Preoperative Management:
- Blood pressure control:
- Alpha-adrenergic blockade is the cornerstone of preoperative management. Phenoxybenzamine, a long-acting, non-selective alpha-blocker, is the drug of choice. It is crucial to start alpha-blockade before beta-blockade to avoid unopposed alpha-adrenergic stimulation, which can lead to a paradoxical increase in blood pressure.
- Beta-blockade can be added after alpha-blockade is established, particularly in patients with tachycardia, arrhythmias, or heart disease.
- Adequate fluid resuscitation is essential as patients with phaeochromocytoma are often volume-depleted due to the vasoconstrictive effects of catecholamines.
- Other medications:
- Calcium channel blockers: May be used in conjunction with alpha-blockers to control blood pressure.
- Magnesium sulfate: May be used to prevent or treat catecholamine-induced arrhythmias.
Surgical Resection:
- Laparoscopic adrenalectomy is the preferred surgical approach for most phaeochromocytomas, as it is minimally invasive and associated with shorter recovery times.
- Open adrenalectomy may be necessary for larger tumours or those that are difficult to access laparoscopically.
- Careful intraoperative monitoring is crucial to manage fluctuations in blood pressure and heart rate.
- Postoperative hypotension can occur after tumour removal and is usually managed with fluid replacement.
Medical Management:
- Medical management with alpha- and beta-blockers may be used in patients who are not surgical candidates (e.g. those with metastatic disease) or as a bridge to surgery.
- Other medications, such as metyrosine (an inhibitor of catecholamine synthesis), may be considered in select cases.
Malignant Phaeochromocytoma:
- Complete surgical resection is often not possible for malignant phaeochromocytomas.
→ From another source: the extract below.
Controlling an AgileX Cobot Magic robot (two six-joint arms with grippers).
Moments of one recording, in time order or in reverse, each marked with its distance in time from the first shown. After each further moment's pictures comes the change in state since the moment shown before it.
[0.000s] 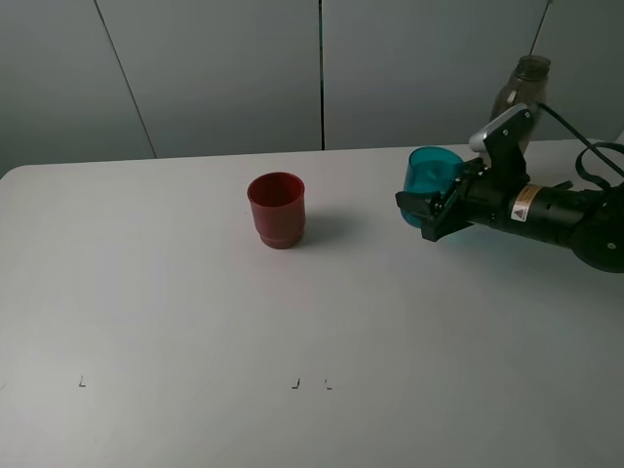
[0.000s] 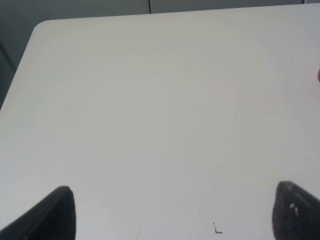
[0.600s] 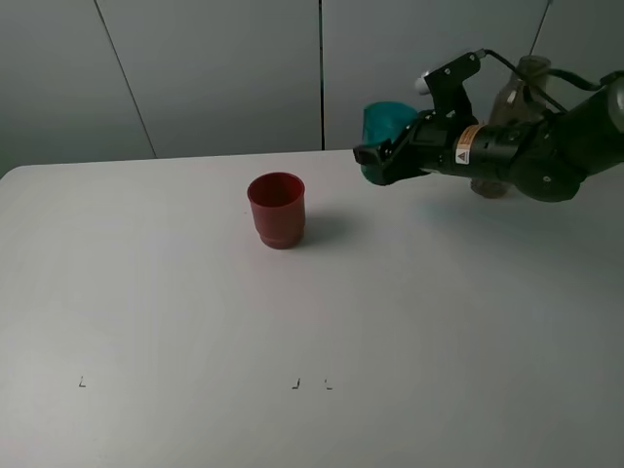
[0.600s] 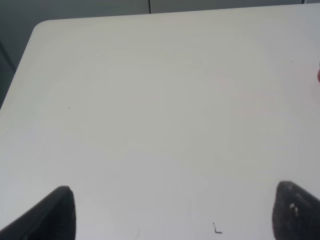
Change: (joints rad) left arm 0.000 0.000 0.000 0.000 0.000 0.000; right arm 0.183 -0.044 -0.270 0.033 0.312 0.220
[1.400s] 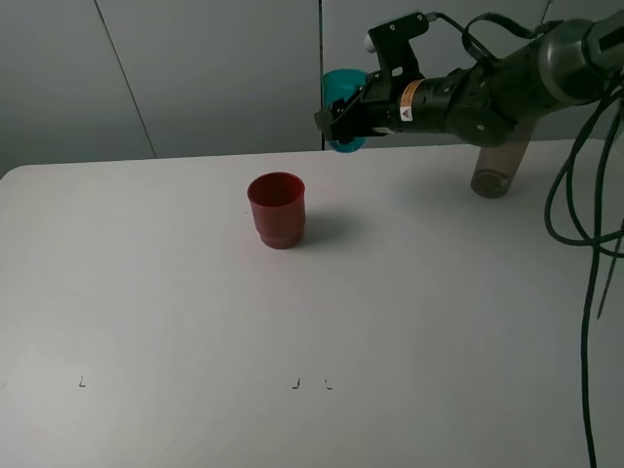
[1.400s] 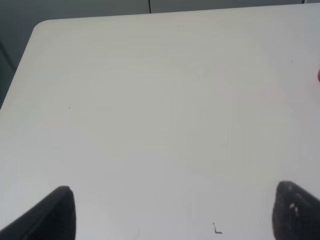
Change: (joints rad) left arm 0.000 0.000 0.000 0.000 0.000 0.000; right arm 0.136 0.076 -0.310 -0.029 0.290 0.187
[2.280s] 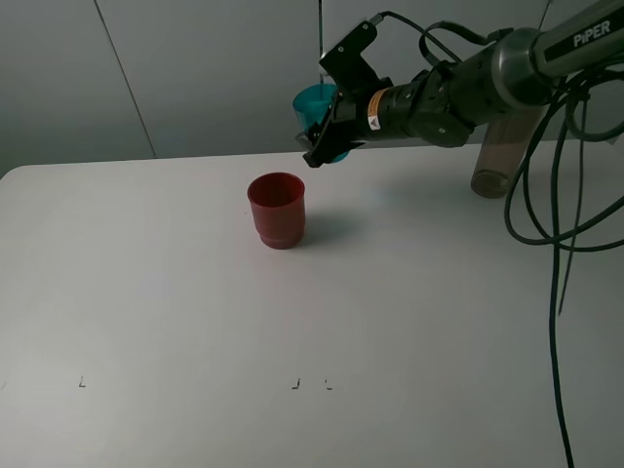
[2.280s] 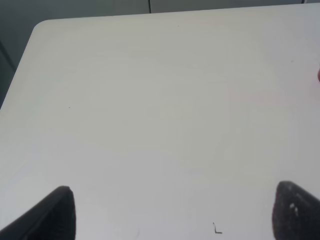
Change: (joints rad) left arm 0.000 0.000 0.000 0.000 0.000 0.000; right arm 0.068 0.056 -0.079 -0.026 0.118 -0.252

Treatment options include:
- Debulking surgery: To remove as much of the tumour as possible.
- Radiotherapy: To target residual tumour or metastases.
- Chemotherapy: To slow tumour growth.
- Targeted therapies: Newer therapies, such as VEGF inhibitors (e.g. sunitinib), are being investigated for the treatment of malignant phaeochromocytoma.
Complications & Prognosis
Untreated phaeochromocytoma can lead to serious, life-threatening complications, including:
- Hypertensive crises: These are sudden, severe elevations in blood pressure that can cause:
- Stroke
- Myocardial infarction
- Heart failure
- Aortic dissection
- Retinal haemorrhage
- Encephalopathy
- Arrhythmias: Catecholamines can trigger various cardiac arrhythmias, including:
- Atrial fibrillation
- Ventricular tachycardia
- Ventricular fibrillation
- Cardiomyopathy: Chronic exposure to high levels of catecholamines can lead to heart muscle damage and dysfunction.
- Metabolic complications: Hyperglycaemia, hypokalaemia, and metabolic alkalosis can occur.
- Malignant transformation: While most phaeochromocytomas are benign, approximately 10% are malignant.
Prognosis:
- The prognosis for benign phaeochromocytoma is generally excellent after surgical resection, with a 5-year survival rate of over 95%.
- The prognosis for malignant phaeochromocytoma is significantly worse, with a 5-year survival rate of around 40%.
Long-term Follow-up:
- Lifelong follow-up is recommended for all patients with phaeochromocytoma, even after successful surgical resection, to monitor for recurrence or the development of metastases.
- Regular blood pressure monitoring and biochemical testing are essential components of long-term care.